▶ _Exercise objective_
Your answer should hold each line of the material that contains the word "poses".

START Given data

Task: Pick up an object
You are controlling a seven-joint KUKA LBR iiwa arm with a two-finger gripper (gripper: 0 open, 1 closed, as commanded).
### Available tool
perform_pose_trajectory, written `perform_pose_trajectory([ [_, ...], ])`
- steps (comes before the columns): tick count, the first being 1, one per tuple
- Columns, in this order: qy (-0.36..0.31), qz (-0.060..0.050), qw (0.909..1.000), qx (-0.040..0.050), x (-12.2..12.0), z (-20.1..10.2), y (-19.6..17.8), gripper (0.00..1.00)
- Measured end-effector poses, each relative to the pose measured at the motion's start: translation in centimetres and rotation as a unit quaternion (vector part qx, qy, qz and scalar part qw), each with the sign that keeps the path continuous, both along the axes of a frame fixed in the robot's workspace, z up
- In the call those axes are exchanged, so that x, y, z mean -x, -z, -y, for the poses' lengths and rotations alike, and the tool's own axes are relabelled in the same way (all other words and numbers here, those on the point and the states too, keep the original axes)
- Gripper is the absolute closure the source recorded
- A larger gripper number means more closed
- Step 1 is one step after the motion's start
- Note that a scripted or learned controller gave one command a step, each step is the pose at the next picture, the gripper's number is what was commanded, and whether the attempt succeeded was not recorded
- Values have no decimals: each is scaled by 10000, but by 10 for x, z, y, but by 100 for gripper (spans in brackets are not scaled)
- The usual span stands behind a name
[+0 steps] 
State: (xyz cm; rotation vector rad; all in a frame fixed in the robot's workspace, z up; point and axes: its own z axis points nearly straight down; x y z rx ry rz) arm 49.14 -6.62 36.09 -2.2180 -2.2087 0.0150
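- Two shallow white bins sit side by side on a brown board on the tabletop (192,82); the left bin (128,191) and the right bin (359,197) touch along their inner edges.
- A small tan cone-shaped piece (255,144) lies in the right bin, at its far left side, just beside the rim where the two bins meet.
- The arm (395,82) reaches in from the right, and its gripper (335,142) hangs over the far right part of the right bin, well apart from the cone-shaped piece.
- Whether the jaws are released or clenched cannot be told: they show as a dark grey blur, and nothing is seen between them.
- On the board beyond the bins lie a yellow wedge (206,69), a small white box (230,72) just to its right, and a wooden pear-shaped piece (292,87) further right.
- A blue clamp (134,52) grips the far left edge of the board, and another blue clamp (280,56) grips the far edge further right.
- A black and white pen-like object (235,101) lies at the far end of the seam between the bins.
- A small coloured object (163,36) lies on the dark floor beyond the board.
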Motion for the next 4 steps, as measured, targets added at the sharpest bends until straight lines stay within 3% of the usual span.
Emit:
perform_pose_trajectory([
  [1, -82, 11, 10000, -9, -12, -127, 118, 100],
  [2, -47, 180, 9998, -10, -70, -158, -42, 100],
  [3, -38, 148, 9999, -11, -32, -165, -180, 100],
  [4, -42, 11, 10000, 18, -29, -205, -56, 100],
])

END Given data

▶ _Exercise answer_
- Measured end-effector poses, each relative to the pose measured at the motion's start: translation in centimetres and rotation as a unit quaternion (vector part qx, qy, qz and scalar part qw), each with the sign that keeps the path continuous, both along the axes of a frame fixed in the robot's workspace, z up
- In the call those axes are exchanged, so that x, y, z mean -x, -z, -y, for the poses' lengths and rotations alike, and the tool's own axes are relabelled in the same way (all other words and numbers here, those on the point and the states too, keep the original axes)

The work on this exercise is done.